### What to produce
Lift out, unaltered, the lines of the material below between the line holding "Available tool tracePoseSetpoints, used" and the line holding "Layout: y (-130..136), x", counting both.

### The data
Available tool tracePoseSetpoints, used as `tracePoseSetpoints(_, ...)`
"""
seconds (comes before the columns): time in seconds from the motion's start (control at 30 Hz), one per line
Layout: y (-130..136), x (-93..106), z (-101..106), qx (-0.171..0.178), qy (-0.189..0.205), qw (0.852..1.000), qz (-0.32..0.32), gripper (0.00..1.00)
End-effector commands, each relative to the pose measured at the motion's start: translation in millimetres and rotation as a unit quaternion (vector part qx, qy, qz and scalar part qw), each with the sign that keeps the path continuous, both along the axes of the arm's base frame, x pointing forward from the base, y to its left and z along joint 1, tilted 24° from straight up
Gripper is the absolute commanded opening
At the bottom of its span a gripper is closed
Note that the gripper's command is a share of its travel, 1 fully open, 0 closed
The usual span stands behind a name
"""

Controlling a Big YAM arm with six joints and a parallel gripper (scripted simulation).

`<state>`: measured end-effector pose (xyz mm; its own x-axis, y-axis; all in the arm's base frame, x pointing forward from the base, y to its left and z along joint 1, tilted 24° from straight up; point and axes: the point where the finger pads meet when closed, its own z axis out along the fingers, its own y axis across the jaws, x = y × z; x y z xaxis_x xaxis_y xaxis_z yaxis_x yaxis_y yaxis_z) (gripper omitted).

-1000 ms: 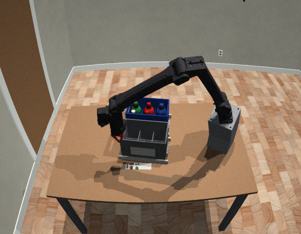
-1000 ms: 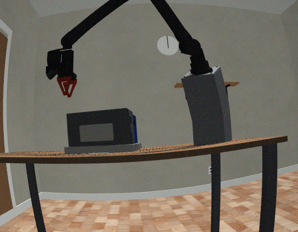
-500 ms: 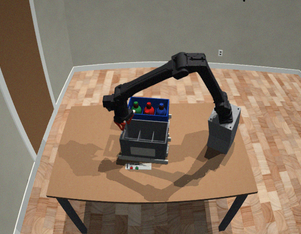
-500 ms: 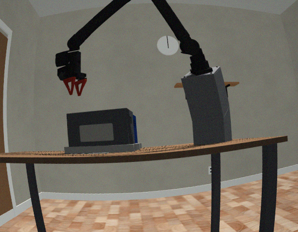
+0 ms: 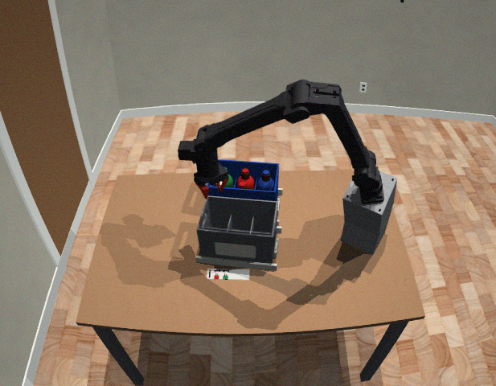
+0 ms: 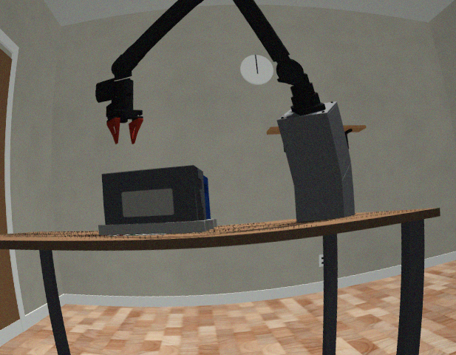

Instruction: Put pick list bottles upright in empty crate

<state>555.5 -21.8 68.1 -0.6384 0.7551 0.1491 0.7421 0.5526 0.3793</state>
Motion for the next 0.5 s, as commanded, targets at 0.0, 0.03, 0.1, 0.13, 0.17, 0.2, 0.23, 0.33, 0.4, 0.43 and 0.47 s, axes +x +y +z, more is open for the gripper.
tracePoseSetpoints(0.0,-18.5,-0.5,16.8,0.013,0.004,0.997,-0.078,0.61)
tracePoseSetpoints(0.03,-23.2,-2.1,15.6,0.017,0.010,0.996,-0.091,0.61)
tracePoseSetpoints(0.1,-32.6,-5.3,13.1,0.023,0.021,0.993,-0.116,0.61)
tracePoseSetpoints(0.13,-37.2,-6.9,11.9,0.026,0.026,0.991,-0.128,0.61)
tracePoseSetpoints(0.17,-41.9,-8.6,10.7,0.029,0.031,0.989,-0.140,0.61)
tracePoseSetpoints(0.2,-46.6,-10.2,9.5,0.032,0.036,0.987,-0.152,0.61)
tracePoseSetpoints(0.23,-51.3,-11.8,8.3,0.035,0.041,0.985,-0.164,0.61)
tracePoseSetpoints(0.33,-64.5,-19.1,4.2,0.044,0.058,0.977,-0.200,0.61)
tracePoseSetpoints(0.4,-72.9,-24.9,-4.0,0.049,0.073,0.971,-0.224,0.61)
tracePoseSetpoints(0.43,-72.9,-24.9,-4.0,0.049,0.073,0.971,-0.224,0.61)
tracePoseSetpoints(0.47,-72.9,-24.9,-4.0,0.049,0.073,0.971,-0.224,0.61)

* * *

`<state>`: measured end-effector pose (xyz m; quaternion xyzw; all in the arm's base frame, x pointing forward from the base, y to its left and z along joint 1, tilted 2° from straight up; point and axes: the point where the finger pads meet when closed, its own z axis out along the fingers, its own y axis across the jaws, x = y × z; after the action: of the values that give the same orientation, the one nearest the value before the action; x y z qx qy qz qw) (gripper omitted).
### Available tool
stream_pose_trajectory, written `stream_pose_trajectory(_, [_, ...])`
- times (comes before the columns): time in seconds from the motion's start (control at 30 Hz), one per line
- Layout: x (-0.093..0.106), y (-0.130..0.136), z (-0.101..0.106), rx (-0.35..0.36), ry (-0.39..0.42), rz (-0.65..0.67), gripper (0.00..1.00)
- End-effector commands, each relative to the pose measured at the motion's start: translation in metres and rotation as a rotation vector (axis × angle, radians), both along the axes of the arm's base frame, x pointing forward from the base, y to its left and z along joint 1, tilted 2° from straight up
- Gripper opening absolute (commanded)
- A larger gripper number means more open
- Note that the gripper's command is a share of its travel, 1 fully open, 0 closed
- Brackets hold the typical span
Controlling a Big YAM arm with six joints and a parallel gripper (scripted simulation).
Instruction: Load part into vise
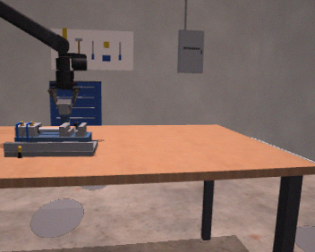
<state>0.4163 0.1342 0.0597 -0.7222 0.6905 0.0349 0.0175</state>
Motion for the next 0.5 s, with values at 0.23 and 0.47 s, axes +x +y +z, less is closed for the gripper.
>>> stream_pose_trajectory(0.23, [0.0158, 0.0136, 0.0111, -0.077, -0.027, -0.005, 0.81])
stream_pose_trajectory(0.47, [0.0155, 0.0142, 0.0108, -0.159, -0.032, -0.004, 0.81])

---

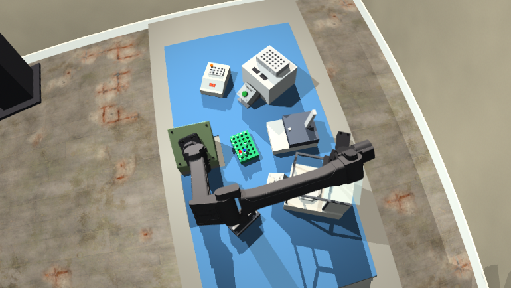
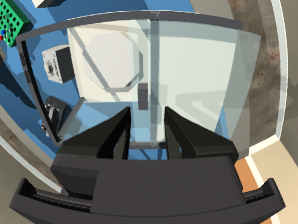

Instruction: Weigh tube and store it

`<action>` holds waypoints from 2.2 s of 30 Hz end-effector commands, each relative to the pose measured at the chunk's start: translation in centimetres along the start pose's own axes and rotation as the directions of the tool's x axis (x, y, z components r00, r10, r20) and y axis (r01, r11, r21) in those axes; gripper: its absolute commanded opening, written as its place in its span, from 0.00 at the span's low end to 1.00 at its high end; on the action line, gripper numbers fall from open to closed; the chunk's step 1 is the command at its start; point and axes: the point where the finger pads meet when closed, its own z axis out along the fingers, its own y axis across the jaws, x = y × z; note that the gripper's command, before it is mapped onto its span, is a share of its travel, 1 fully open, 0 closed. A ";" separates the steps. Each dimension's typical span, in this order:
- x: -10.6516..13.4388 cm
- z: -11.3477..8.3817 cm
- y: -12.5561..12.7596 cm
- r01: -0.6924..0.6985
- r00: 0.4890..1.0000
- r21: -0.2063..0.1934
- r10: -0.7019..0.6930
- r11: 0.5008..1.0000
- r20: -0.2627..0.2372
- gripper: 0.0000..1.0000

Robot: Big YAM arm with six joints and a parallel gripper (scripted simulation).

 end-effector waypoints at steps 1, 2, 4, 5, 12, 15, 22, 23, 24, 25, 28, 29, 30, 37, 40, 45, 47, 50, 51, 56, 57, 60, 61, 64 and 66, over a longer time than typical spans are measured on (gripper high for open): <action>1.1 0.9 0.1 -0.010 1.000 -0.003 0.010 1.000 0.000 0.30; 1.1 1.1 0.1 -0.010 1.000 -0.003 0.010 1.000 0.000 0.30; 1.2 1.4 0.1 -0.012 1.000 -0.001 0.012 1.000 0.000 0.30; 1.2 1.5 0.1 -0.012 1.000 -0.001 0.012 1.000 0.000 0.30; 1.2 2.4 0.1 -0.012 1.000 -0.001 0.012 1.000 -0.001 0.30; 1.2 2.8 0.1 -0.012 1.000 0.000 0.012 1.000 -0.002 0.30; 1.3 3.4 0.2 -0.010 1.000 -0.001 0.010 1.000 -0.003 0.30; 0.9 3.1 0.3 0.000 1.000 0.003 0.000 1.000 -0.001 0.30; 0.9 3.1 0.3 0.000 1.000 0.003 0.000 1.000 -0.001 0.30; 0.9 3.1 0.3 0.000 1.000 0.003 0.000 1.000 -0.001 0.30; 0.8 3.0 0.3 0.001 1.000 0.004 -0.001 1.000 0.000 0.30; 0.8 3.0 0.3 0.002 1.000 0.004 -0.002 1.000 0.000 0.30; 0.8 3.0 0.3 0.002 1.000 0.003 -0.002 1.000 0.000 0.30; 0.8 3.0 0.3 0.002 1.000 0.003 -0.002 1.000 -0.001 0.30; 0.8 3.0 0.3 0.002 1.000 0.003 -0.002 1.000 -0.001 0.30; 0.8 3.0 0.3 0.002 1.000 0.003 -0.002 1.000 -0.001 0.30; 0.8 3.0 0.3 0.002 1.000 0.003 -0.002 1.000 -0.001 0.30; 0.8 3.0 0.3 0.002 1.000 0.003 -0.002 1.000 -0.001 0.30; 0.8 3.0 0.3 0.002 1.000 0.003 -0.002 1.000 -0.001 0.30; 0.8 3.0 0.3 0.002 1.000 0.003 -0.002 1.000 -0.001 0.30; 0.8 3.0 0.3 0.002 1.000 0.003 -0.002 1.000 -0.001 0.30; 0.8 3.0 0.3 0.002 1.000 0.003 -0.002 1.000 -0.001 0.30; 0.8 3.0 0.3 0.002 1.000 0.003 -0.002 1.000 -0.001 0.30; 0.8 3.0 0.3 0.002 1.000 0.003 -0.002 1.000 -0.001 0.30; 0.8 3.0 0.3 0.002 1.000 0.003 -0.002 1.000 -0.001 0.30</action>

### Response below
Available tool tracePoseSetpoints, used as `tracePoseSetpoints(_, ...)`
"""
seconds (comes before the columns): time in seconds from the motion's start (control at 30 Hz), one per line
Layout: y (-130..136), x (-93..106), z (-101..106), qx (-0.171..0.178), qy (-0.189..0.205), qw (0.852..1.000), qz (-0.32..0.32), gripper (0.00..1.00)

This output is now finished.